■ Required action:
Return the whole listing unchanged. Drop the images.
START Recorded data
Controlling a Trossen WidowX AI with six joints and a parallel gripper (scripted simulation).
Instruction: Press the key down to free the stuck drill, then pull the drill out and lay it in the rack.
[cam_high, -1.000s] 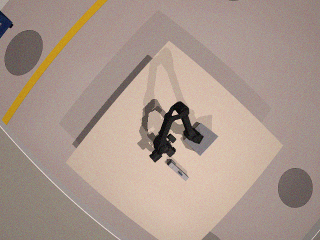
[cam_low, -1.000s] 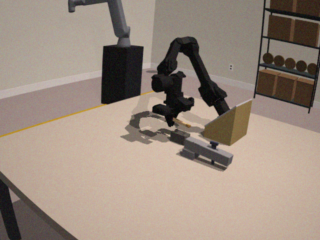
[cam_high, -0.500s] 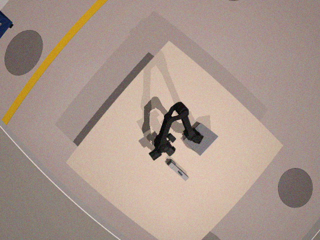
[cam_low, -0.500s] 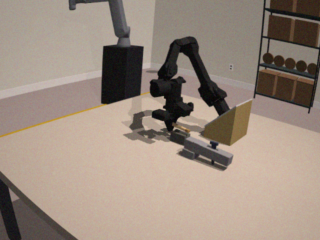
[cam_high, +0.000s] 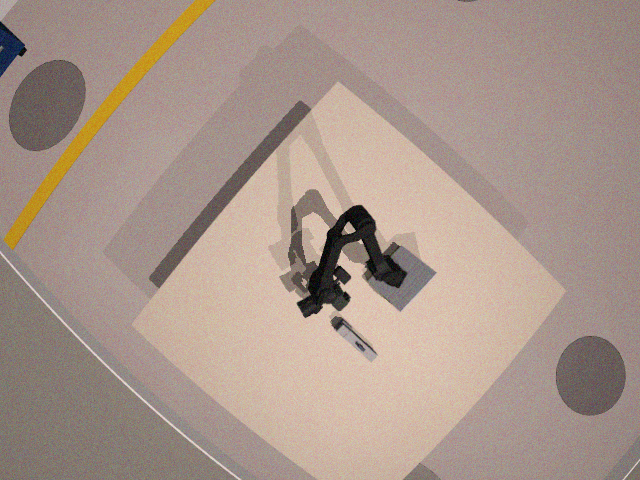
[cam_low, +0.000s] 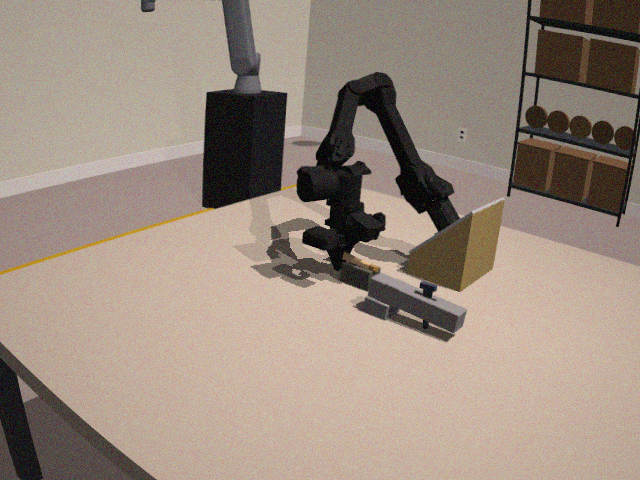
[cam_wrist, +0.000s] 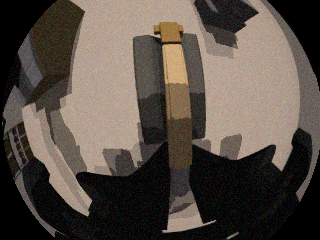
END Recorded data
■ Exercise output:
Controlling a Trossen WidowX AI with six joints and a parallel gripper (scripted simulation).
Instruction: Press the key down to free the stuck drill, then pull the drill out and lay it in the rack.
[cam_high, -1.000s] 
[cam_low, -1.000s] 
[cam_high, -0.500s] 
[cam_low, -0.500s] 
[cam_high, +0.000s] 
[cam_low, +0.000s] 
[cam_wrist, +0.000s] 

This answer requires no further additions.